Energy Grids – Shaping Complex Systems for the Future: Energy grids are highly complex and dynamic systems that require a holistic approach to ensure a reliable, cost-effective, and sustainable energy supply. These energy systems encompass not only producers and consumers but also converters and transmission networks. In addition to technical and economic factors, environmental compatibility and plant safety play a central role. The transition to a sustainable energy supply demands the intelligent integration of conventional and renewable energy sources. The challenge lies in providing energy with high efficiency, low emissions, and reduced vulnerability to fluctuations. Renewable energy sources, such as photovoltaics, wind power, or tidal energy, inherently exhibit performance fluctuations. This poses new challenges for grid operators, power plant operators, and system manufacturers, especially in the areas of process control and optimization.

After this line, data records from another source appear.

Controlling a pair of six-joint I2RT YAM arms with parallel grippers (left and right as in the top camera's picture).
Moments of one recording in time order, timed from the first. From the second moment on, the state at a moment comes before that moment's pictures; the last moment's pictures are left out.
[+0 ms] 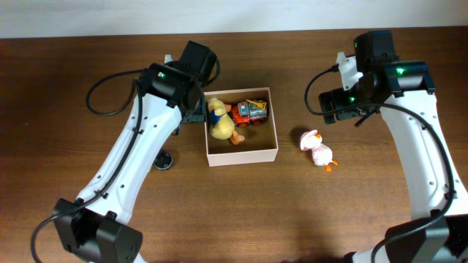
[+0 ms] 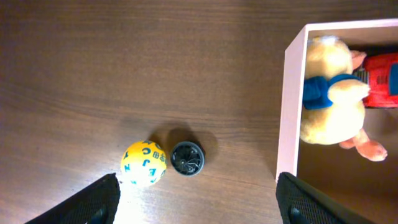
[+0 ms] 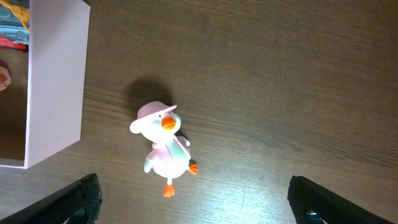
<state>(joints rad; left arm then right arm) -0.42 1.78 1.77 -1.33 -0.39 -0.44 0.05 1.67 1.67 -1.24 0.04 -0.16</state>
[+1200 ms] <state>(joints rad) -0.21 1.63 0.97 -0.59 -0.12 0.01 0.05 1.67 1.67 -1.24 0.04 -0.16</state>
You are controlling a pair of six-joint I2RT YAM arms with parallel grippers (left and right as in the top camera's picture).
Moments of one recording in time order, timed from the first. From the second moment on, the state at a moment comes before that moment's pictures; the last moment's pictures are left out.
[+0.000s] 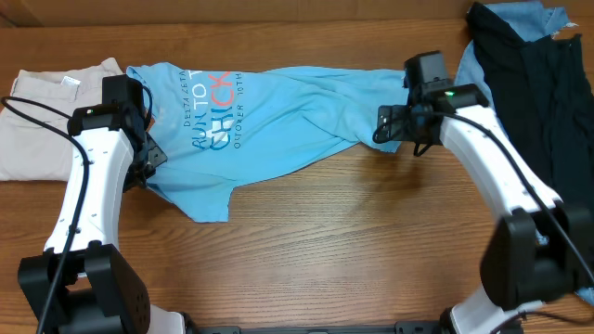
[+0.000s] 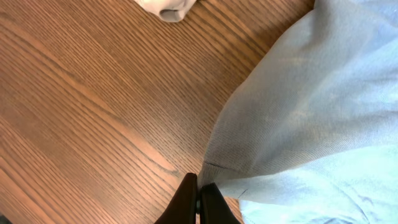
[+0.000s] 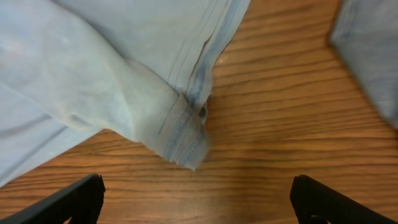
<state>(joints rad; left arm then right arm) 0.14 1.66 1.34 -1.13 -0.29 -0.57 0.19 1.82 1.41 -0.87 0.08 0.26</state>
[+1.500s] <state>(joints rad) 0.14 1.66 1.34 -1.12 -0.29 -0.54 0.09 1.71 1.43 -0.89 -0.02 0.23</state>
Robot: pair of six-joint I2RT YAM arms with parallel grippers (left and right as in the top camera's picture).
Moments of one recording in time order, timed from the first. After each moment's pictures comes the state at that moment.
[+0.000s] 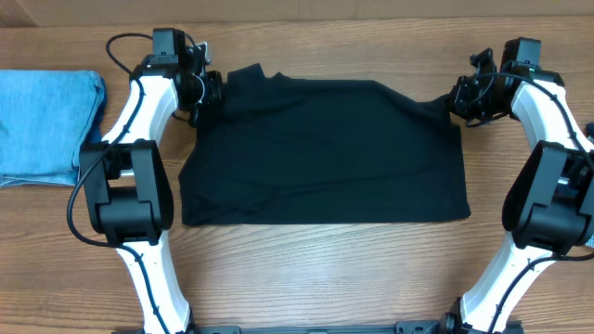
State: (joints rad) left arm 0.02 2.23 1.74 -0.64 0.35 -0.15; right arm -0.25 2.14 1.65 -0.76 -0.49 0.09
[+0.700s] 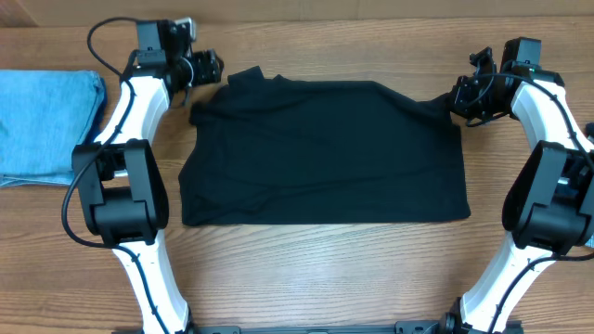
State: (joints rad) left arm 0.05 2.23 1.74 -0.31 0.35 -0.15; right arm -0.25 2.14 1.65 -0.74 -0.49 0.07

Hydrogen technologies play a key role in the transformation of our energy and industrial society. They are also critical for regional structural change, such as in the Lusatia region. Hydrogen, as a potential energy storage medium, offers the opportunity to balance fluctuations in energy supply, enabling a higher share of renewable energy sources in the energy system. At our department, we focus on innovative methods for hydrogen production (e.g., through electrolytic water splitting), new technologies for storage (e.g., using metal hydrides), and the efficient distribution of hydrogen. In doing so, we make a significant contribution to the development of sustainable energy systems.

The optimization of energy systems relies on validated process models, which are created using data from industrial operations as well as targeted experiments. With these models, simulations can be performed within defined validity ranges. This allows testing of new operating strategies, control systems, and load profiles without expensive and time-consuming experimental setups. Even stochastic influences, which complicate planning and control, can be realistically represented in simulations.

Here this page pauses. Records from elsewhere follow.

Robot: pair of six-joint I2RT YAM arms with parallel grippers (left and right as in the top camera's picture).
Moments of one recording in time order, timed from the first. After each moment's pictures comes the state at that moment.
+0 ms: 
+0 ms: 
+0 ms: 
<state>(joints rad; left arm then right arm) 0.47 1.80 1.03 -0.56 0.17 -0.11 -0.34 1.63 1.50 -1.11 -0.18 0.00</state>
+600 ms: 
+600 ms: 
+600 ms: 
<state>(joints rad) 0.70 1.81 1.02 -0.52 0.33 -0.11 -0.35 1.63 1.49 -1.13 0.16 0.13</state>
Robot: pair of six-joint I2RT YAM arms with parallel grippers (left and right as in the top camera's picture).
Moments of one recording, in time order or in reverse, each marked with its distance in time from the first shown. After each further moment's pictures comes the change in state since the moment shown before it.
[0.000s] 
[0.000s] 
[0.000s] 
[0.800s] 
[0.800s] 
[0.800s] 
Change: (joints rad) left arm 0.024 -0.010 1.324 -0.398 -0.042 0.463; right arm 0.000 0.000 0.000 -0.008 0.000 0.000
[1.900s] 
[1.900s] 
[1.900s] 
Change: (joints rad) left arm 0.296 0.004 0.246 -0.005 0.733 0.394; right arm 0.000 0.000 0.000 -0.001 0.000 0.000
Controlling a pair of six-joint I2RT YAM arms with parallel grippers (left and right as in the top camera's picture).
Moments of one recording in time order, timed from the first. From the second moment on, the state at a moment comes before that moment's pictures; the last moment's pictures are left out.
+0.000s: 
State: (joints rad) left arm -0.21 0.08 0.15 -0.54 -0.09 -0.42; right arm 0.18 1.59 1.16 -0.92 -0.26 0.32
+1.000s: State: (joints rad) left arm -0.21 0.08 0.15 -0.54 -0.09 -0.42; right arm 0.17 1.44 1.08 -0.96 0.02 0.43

A milestone in simulation technology is the digital twin – a complete virtual replica of a real-world system. It integrates real production systems with a simulation layer and is used for experimentation, monitoring, and predictive maintenance. Developing digital twins requires precise mathematical modeling. Our multiphysical simulations for hydrogen technologies are based on:

• Energy and mass balances,
• Computational fluid dynamics (CFD),
• Electrochemical models, and
• The integration of individual components into complete systems.

To perform these simulations, we utilize powerful software tools such as MATLAB®, including Simulink and Simscape, EBSILON®Professional, and COMSOL Multiphysics®.

Individual process models can also be implemented as soft sensors for industrial or experimental facilities. These sensors provide continuous estimates of process variables that cannot be measured directly, reliably, or economically. This significantly improves the observability and controllability of systems.